▶ [REQUIRED WORK] Would you transcribe the data word for word?

▶ [Records contained in a dataset]
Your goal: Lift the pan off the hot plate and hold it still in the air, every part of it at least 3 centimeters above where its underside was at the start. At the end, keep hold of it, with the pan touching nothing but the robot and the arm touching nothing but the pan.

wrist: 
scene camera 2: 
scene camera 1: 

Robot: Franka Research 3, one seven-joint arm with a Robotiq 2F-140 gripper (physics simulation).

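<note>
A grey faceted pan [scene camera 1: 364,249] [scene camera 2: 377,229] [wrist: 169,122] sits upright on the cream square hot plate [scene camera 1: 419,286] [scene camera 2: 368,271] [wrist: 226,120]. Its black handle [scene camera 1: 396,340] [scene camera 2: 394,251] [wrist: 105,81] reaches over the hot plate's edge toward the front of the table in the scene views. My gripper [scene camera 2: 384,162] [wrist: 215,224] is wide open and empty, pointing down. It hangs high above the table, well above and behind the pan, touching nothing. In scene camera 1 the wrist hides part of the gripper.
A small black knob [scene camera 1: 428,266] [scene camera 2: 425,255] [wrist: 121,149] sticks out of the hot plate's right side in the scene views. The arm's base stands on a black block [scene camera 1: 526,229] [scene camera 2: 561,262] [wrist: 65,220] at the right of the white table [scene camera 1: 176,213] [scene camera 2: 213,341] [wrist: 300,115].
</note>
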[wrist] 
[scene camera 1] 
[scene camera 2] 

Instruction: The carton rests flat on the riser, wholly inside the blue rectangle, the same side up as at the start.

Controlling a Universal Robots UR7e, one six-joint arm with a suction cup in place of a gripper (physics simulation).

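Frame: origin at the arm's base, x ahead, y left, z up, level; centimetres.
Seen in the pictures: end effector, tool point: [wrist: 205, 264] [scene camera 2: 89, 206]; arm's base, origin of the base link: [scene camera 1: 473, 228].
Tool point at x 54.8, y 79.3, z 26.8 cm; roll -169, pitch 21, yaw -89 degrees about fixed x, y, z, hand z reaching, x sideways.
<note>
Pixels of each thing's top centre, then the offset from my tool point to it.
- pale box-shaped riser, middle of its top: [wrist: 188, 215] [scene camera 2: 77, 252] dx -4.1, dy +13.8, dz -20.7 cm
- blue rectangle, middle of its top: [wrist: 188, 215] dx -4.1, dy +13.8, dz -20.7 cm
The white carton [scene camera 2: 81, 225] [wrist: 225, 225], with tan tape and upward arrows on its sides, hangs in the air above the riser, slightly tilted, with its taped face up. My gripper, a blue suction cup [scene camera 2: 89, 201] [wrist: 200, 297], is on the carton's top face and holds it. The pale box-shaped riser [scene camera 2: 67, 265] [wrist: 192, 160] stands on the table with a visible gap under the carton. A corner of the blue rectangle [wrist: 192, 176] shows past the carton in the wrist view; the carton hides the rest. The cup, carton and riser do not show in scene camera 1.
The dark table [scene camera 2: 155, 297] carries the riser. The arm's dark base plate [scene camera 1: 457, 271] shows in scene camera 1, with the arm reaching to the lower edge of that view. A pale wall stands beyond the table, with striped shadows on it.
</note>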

▶ [REPLY]
Your goal: Lift the pan off the hot plate and hold it still in the air, every part of it at least 3 centimeters above where its underside was at the start. At the end, keep hold of it, with the pan touching nothing but the robot and the arm touching nothing but the pan.

wrist: 
scene camera 2: 
scene camera 1: 

Robot: Franka Research 3, one seven-joint arm with a Robotiq 2F-140 gripper (physics simulation).

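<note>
A grey faceted pan [scene camera 1: 364,249] [scene camera 2: 377,229] [wrist: 169,122] sits upright on the cream square hot plate [scene camera 1: 419,286] [scene camera 2: 368,271] [wrist: 226,120]. Its black handle [scene camera 1: 396,340] [scene camera 2: 394,251] [wrist: 105,81] reaches over the hot plate's edge toward the front of the table in the scene views. My gripper [scene camera 2: 384,162] [wrist: 215,224] is wide open and empty, pointing down. It hangs high above the table, well above and behind the pan, touching nothing. In scene camera 1 the wrist hides part of the gripper.
A small black knob [scene camera 1: 428,266] [scene camera 2: 425,255] [wrist: 121,149] sticks out of the hot plate's right side in the scene views. The arm's base stands on a black block [scene camera 1: 526,229] [scene camera 2: 561,262] [wrist: 65,220] at the right of the white table [scene camera 1: 176,213] [scene camera 2: 213,341] [wrist: 300,115].
</note>
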[wrist] 
[scene camera 1] 
[scene camera 2] 

Instruction: The carton rests flat on the riser, wholly inside the blue rectangle, the same side up as at the start.

Controlling a Universal Robots UR7e, one six-joint arm with a suction cup in place of a gripper (physics simulation).

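Frame: origin at the arm's base, x ahead, y left, z up, level; centimetres.
Seen in the pictures: end effector, tool point: [wrist: 205, 264] [scene camera 2: 89, 206]; arm's base, origin of the base link: [scene camera 1: 473, 228].
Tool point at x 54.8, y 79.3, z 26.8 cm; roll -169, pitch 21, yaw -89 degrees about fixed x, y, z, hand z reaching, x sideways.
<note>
Pixels of each thing's top centre, then the offset from my tool point to it.
- pale box-shaped riser, middle of its top: [wrist: 188, 215] [scene camera 2: 77, 252] dx -4.1, dy +13.8, dz -20.7 cm
- blue rectangle, middle of its top: [wrist: 188, 215] dx -4.1, dy +13.8, dz -20.7 cm
The white carton [scene camera 2: 81, 225] [wrist: 225, 225], with tan tape and upward arrows on its sides, hangs in the air above the riser, slightly tilted, with its taped face up. My gripper, a blue suction cup [scene camera 2: 89, 201] [wrist: 200, 297], is on the carton's top face and holds it. The pale box-shaped riser [scene camera 2: 67, 265] [wrist: 192, 160] stands on the table with a visible gap under the carton. A corner of the blue rectangle [wrist: 192, 176] shows past the carton in the wrist view; the carton hides the rest. The cup, carton and riser do not show in scene camera 1.
The dark table [scene camera 2: 155, 297] carries the riser. The arm's dark base plate [scene camera 1: 457, 271] shows in scene camera 1, with the arm reaching to the lower edge of that view. A pale wall stands beyond the table, with striped shadows on it.
</note>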

Nothing else belongs in this output.